> Task objective: Below are the records; give again exactly the line with "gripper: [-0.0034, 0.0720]", the line with "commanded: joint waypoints", and each line that lies between them, and nothing besides.

> Extracted data:

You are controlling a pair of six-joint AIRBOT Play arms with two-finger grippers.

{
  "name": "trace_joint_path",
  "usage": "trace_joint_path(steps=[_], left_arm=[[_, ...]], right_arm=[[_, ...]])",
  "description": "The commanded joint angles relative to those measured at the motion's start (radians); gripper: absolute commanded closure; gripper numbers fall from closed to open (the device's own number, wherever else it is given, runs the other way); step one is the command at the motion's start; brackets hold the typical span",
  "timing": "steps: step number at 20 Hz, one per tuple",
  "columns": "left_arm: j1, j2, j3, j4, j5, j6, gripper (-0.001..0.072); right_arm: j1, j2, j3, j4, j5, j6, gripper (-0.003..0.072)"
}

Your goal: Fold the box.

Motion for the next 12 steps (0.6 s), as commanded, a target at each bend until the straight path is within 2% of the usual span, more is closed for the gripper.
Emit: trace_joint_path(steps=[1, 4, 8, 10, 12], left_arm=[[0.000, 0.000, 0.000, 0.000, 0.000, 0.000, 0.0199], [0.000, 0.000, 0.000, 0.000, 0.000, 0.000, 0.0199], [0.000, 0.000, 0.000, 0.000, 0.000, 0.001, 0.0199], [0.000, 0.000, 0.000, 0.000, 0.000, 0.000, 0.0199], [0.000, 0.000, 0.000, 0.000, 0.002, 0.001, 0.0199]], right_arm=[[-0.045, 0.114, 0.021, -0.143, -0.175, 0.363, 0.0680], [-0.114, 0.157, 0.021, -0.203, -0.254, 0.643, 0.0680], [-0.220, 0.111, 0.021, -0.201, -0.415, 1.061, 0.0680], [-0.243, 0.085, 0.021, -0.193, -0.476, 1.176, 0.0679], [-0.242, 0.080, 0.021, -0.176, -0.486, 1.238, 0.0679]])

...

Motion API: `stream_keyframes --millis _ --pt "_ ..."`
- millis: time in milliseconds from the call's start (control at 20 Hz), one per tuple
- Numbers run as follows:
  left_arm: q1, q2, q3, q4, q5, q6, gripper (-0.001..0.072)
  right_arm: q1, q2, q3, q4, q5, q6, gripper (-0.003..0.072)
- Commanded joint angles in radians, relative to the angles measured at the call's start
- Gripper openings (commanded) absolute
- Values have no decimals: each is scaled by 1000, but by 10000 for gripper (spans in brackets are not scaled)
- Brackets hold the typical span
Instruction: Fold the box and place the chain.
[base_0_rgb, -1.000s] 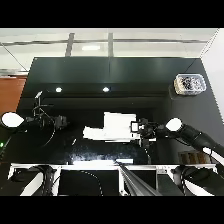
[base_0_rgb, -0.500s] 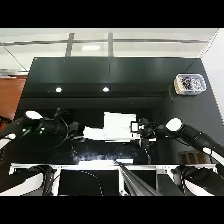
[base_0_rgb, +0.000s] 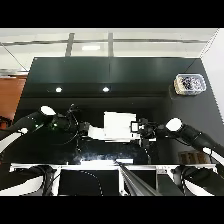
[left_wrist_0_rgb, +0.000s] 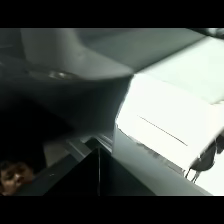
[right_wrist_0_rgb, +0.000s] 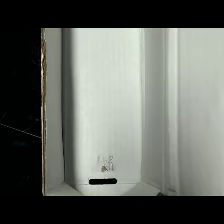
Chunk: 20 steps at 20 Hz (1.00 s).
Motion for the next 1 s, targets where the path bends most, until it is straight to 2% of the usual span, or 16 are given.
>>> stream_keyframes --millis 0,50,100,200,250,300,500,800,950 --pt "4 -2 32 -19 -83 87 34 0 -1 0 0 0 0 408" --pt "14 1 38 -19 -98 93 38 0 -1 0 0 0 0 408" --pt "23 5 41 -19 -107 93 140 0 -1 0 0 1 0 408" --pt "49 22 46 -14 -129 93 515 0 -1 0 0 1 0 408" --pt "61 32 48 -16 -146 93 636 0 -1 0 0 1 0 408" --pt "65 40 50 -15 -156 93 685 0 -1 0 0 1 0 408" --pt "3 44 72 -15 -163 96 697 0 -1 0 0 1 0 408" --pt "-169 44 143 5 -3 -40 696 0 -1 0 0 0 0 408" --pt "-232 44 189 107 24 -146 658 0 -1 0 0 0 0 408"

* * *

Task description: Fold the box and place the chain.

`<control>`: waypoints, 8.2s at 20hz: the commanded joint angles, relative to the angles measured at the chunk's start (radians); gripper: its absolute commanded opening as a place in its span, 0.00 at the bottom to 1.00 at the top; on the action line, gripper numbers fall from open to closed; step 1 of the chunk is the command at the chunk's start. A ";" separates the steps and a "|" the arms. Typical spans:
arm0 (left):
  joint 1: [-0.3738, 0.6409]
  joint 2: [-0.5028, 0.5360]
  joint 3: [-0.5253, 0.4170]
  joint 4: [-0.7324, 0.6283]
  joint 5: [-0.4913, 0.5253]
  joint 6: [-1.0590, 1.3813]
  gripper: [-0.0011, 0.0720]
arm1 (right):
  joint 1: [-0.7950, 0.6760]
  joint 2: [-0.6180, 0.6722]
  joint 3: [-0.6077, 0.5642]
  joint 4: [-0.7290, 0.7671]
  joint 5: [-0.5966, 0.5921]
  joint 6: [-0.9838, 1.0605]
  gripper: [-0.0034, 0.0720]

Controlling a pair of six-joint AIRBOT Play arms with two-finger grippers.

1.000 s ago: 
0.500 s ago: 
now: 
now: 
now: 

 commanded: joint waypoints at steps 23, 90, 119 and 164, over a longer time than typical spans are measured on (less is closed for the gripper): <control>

> Answer space:
  gripper: [-0.0034, 0.0720]

Controlling a pair of six-joint AIRBOT Play arms with two-finger grippers.

1.000 s ago: 
0.500 s ago: 
now: 
now: 
now: 

 commanded: joint waypoints at steps 23, 90, 119 and 164, over a longer time than typical spans are measured on (less is closed for the gripper): <control>

This completes the exercise.